Custom Jeans: part one

Jeans. The perfect jeans are everyone's dream, right? I wear jeans more or less every day now that I work at home and having just two pairs is pushing even my limits for clean laundry. It's time. I am making my own jeans patterns. My plan is to draft a pair of skinny jeans, and a straight-legged boyfriend fit pair. Basically I will be improving on the two pairs of jeans that I currently own and like. 

Two years ago I thought I'd found the Holy Grail of skinny jeans. A very old/trusted/popular American jeans company started making a bicycle commuting jeans line for women. (For women!) The jeans have reinforced inseams, the exact right amount of stretch, amazing fabric recovery (they don't stretch out and stay stretched), a higher rise in the back to cover your assets (no whale tail!), and they are drafted for ladies with muscles. Holy. Grail. Holy freaking Grail.

Fast forward to last summer when I tried to snag myself a second pair...gone. This very old/trusted/popular American jeans company no longer makes their bicycle commuter line for women. It's just for men now. Because only men ride bicycles? Only men need pants drafted for bodies with muscles? Probably it just wasn't profitable, but damn, I would have purchased every last pair they had. Luckily, I have the skills to circumvent this problem.

For my very own custom I-have-muscles-and-ride-bikes-and-play-soccer-and-like-well-fitting-pants skinny jeans, I started with my knit pant sloper. The knit pant sloper is meant as a block for yoga pants and other leggings, so paired with the right denim, and adjusted properly for stretch it should be a good jumping off point for skinny jeans. 

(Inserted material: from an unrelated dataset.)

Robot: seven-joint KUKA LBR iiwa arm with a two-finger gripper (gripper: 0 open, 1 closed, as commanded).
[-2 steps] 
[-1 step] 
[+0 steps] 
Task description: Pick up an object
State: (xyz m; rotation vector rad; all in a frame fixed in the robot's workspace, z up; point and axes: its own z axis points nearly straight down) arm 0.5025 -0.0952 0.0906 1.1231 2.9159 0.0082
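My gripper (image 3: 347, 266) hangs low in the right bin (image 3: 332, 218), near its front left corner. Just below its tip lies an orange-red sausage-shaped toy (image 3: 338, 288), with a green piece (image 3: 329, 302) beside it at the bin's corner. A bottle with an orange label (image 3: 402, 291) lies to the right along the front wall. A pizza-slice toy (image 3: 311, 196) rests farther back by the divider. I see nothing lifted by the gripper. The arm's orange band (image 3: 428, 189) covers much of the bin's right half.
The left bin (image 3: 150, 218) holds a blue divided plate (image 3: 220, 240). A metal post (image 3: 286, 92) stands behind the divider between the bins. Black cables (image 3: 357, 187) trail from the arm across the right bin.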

After a first fitting with a less expensive denim (33% stretch), I made adjustments to the sloper to adjust the center back waist, the back inseam, outseams, rise, back calf width (muscles!), and length. You can see the changes to the back pant sloper in the pic above. 

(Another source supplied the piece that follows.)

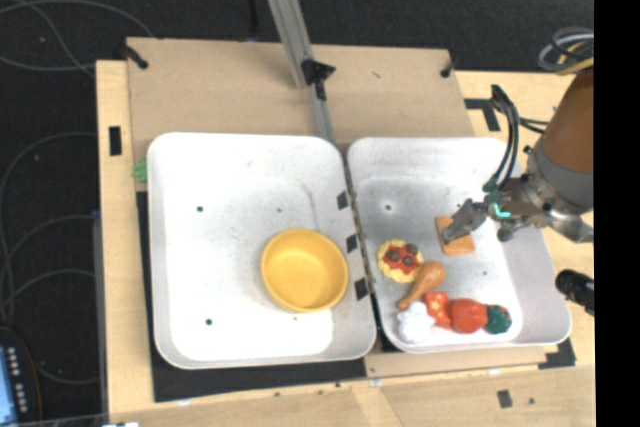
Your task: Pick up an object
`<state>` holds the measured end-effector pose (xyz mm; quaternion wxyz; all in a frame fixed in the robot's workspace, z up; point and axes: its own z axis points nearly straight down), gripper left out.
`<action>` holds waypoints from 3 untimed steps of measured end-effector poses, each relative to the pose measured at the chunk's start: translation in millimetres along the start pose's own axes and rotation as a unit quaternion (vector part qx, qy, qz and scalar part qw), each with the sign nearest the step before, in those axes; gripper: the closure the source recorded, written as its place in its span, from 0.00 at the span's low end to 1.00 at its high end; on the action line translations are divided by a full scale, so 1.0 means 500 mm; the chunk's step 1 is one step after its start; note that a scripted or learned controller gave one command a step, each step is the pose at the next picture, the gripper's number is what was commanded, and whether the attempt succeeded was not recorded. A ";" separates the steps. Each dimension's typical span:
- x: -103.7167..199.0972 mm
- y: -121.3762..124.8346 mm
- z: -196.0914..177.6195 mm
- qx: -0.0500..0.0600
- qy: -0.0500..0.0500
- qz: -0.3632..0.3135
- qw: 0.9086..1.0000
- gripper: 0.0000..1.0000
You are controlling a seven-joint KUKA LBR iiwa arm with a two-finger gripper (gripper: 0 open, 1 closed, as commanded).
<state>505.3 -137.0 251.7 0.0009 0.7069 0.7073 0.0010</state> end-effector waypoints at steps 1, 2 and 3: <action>0.000 -0.004 0.126 0.004 -0.001 0.001 1.000 0.00; 0.016 0.003 0.229 0.003 -0.001 0.002 1.000 0.00; 0.014 0.004 0.302 0.001 -0.001 0.001 1.000 0.00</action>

Once the sloper fit like a glove, I added 1/4" to the sloper width to adjust the basic block to a stable 18% stretch from the stretchy 33% stretch that I used for the fit. From there, I drafted my skinny jeans off the Stable 18% stretch lines, added seam allowances and it's ready to be stitched up. With most garments, you would stitch a muslin, but every denim is so particular in weight, stretch, recovery, that we are sewing a prototype that will hopefully be good enough to wear, or need few enough adjustments that they can be altered in the making to get a perfect fit. Next up: construction!